**AIM OF THE EXERCISE:**
Only the lines with the string "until" are needed; return each of them from the entries below.

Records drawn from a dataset
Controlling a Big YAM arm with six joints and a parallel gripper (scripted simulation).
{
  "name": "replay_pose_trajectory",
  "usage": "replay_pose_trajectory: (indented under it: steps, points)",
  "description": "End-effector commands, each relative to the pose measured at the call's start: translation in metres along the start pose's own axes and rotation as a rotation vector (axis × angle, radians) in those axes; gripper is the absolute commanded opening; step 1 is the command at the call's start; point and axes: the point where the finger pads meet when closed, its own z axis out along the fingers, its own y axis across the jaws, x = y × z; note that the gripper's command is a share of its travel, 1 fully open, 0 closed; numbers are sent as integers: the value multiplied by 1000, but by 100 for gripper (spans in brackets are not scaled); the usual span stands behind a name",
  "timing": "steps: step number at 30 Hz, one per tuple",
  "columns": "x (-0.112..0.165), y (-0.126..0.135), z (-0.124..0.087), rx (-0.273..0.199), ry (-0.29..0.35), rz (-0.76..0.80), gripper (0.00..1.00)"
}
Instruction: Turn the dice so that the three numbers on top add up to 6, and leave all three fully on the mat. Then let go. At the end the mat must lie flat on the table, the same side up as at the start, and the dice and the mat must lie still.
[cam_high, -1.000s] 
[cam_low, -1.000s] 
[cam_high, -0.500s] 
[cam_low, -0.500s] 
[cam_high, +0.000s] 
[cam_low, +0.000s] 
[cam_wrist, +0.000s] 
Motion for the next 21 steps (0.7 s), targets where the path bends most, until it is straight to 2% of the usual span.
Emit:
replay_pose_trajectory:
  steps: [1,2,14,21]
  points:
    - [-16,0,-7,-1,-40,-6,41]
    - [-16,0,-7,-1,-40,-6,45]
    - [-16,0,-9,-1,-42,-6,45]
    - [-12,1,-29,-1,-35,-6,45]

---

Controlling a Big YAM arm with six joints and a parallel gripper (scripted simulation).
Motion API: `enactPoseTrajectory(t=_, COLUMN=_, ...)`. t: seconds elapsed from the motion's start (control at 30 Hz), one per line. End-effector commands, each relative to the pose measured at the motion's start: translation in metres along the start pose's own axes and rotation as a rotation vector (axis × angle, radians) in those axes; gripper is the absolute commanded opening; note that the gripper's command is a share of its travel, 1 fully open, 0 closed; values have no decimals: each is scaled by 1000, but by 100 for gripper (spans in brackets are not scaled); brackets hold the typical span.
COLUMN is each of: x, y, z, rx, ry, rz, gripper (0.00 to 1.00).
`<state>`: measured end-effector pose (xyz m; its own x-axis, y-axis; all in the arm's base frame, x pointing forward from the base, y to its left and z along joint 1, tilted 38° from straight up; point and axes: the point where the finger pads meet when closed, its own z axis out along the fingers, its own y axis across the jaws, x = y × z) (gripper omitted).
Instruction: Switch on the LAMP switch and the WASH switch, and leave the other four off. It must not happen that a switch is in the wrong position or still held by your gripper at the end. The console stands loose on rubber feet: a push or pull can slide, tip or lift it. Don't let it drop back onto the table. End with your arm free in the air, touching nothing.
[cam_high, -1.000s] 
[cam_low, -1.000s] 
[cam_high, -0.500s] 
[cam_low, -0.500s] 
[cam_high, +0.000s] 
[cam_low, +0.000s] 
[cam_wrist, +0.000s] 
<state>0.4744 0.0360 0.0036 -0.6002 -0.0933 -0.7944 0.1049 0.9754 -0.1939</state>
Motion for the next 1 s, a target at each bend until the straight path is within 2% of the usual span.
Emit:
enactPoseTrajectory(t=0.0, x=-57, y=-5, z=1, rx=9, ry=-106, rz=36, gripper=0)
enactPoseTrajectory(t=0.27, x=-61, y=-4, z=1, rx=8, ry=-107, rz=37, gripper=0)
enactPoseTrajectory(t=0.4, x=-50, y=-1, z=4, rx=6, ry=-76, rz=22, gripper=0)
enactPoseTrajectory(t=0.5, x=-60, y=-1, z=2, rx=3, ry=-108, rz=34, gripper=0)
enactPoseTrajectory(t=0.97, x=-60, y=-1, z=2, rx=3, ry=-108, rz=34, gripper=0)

**RESULT FOR THIS EXERCISE:**
Motion for the next 21 steps (0.7 s), targets where the path bends most, until it is straight to 2% of the usual span.
Motion for the next 1 s, a target at each bend until the straight path is within 2% of the usual span.

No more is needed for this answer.